Merzifon is 49 km (30 mile) far to Amasya. Merzifon appears to have completely overlooked the much older historic structures that lie at the heart of this quiet market town. That’s a shame because it would be well worth a short detour from more popular Amasya to see a mosque complex that is more complete than the II Beyazid one there.

If you walk uphill behind the bus station you will come almost immediately to an equestrian statue of the Grand Vizier Kara Mustafa Pasha (1634-83) who was born in the nearby village of Marinca and who led his troops to defeat at the gates of Vienna in 1683. For that “crime” he was executed by being strangled with a silk cord.

Keep walking straight ahead and you will come to the rambling Tuzpazari (Salt Market) area where the hamam is still being restored (Aug 2012).
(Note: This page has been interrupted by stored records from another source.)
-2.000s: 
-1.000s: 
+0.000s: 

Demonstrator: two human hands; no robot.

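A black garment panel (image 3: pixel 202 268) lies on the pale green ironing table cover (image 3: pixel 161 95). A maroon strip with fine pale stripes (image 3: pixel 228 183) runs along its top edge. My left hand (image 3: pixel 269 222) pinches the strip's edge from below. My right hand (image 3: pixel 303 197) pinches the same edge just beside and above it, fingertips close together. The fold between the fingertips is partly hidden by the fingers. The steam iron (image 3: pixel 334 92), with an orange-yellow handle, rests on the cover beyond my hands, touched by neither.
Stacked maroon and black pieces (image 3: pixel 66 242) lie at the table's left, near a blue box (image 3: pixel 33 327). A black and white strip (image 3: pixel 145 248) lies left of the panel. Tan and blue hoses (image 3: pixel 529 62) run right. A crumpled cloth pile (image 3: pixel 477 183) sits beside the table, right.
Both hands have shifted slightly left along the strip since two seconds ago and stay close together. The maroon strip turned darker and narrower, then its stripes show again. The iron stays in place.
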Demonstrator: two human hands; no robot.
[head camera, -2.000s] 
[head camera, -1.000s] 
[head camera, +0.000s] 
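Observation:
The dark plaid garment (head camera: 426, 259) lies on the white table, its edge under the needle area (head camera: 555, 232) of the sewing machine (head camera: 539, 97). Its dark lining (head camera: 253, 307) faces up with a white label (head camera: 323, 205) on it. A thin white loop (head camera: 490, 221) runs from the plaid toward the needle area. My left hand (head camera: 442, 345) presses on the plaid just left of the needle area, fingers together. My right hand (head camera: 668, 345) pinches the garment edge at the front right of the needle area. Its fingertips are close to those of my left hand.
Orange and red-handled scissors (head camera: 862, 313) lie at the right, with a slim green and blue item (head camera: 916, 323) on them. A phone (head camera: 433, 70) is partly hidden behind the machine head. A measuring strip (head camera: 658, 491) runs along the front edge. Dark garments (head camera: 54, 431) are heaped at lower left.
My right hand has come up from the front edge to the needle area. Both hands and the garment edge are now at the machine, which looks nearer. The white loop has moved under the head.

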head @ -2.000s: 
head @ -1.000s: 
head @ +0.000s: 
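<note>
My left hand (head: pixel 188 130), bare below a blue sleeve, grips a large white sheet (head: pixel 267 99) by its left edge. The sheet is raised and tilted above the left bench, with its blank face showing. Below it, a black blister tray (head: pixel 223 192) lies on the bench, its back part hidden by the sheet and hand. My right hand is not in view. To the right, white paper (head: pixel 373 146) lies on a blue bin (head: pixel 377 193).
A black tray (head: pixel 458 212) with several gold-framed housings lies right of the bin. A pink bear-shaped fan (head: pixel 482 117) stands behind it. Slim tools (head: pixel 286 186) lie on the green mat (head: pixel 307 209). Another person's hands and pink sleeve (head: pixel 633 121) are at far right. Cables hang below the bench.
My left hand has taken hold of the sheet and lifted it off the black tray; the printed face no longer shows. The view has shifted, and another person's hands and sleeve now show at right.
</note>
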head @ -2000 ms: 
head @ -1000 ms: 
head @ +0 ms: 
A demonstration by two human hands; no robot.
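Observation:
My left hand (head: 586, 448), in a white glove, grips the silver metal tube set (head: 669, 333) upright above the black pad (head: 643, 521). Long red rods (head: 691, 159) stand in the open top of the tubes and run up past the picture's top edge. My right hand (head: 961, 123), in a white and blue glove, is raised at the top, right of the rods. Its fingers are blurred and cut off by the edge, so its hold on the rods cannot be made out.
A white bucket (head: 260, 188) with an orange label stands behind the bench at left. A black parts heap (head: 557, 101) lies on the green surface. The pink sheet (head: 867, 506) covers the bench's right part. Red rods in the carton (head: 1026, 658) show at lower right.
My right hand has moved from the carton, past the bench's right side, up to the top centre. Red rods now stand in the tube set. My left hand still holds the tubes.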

Stroll between the shops until you emerge beside the small Donertas Mosque (1515) with the newly landscaped main square, dominated by the Kara Mustafa Pasha Kulliyesi (mosque complex), to the right.

This complex dates back to 1666 and consists of the mosque itself, and a bedesten (market hall), han (inn for travellers) and arasta (shopping arcade), all of them newly restored.

But perhaps the most striking feature of the complex is the sadirvan (fountain), one of a group to be found also in Tokat and Amasya that feature large “witch’s hat” caps over deep marble pools of water with taps set into the side. Like the one at the II Beyazid complex in Amasya, this one has lovely folk art paintings on its interior as well as calligraphic panels running round the edge. A roundel amid the paintings identifies the artist as from Zile. One would assume his was also the hand behind the Amasya fountain.

If you exit the courtyard from the entrance facing the mosque you will emerge opposite the Cifte Hamami. Alternatively you can leave via an arched gateway that leads down steps to the han on the left and the bedesten on the right. The latter has been turned into a delightful restaurant. If you walk between the two you will come to the older Tacettin Ibrahim Pasha Mosque (1443) whose sadirvan is set into a dip beside it.

Strike off from the town centre and you will come to some of Merzifon’s surviving Ottoman houses including the restored Mehmet Kutucu Konagi and another that was built in 1923, the year of the Republic’s birth. You may also find a building that was once a 19th-century church and then a cinema until it burnt down but that has also been restored recently. Also worth looking out for is the tiny Alaca Minare Mosque, with an original wooden door, and the huge nearby Pasha Hamami that still serves men and women, albeit at different times.